Overview of key modules, roughly from highest- to lowest-level:

* Cyc.hs, which defines an interface for using cyclotomic fields, 
  rings R, and quotient rings Rq=R/qR; as well as many other
  commonly used operations, e.g., converting
  between rings, decoding and decomposing elements, modulus
  reduction/rounding, etc. etc. Cyc is a safe wrapper around the
  UCyc type, which exposes some representation-dependent operations.
  UCyc (and hence Cyc) is implemented using a generic Tensor (described below).

* Tensor.hs, which defines a class that encapsulates all the necessary
  linear transformations for operating on representations of R- and
  Rq-elements, e.g., the CRT transform, converting between the
  powerful and decoding bases, generating error terms, etc.

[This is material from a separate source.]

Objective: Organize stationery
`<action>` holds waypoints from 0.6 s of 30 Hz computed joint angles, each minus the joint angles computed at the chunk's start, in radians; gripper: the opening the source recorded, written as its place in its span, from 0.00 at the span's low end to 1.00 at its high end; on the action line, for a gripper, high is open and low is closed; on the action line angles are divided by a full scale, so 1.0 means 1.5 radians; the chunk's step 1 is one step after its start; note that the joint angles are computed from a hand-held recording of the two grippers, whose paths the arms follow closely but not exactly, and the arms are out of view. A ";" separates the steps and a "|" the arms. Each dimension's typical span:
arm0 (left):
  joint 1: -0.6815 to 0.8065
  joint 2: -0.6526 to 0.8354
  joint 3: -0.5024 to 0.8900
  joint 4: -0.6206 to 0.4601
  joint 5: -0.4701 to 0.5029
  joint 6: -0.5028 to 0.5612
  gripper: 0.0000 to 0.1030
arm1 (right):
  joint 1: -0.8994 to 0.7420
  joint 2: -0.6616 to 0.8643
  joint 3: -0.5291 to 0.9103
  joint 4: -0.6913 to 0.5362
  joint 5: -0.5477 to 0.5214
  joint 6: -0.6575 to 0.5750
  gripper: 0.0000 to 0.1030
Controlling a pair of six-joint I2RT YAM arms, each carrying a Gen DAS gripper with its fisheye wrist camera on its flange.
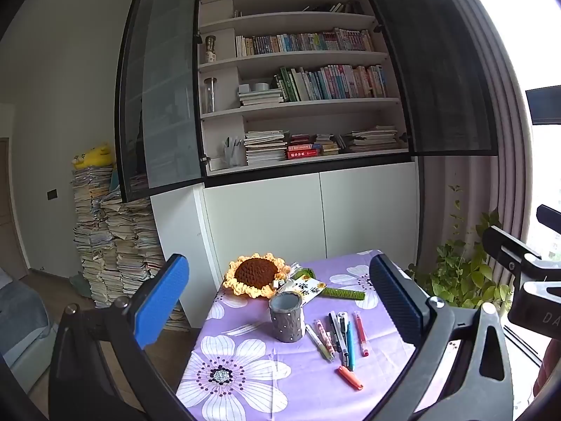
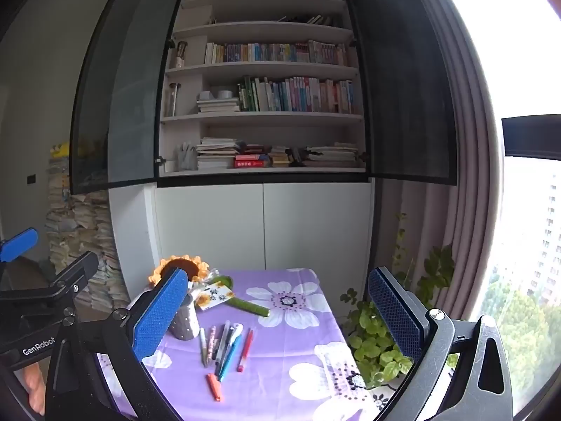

* RepaTensor.hs, which gives an
  implementation of the Tensor class based on the "repa"
  package, a highly optimized and parallelizable array library.

* CTensor.hs, which gives an
  implementation of the Tensor class using a C backend via Haskell's FFI.

* FiniteField.hs, which gives an unoptimized implementation of finite
  field arithmetic. To use this module, you will need an instance of
  IrreduciblePoly.  These instances provide irreducible polynomials
  for various degrees and base fields.  One instance is provided for
  characteristic 2 fields of size up to 2^32 in IrreducibleChar2.hs.

* ZqBasic.hs, which is a basic implementation of Zq=Z/qZ arithmetic.

* Factored.hs, which contains support code for "reifying"
  runtime-chosen integers as static types (mainly, the types q and m
  that are floating around as parameters of many other data types),
  and "reflecting" those types as integers back to the code.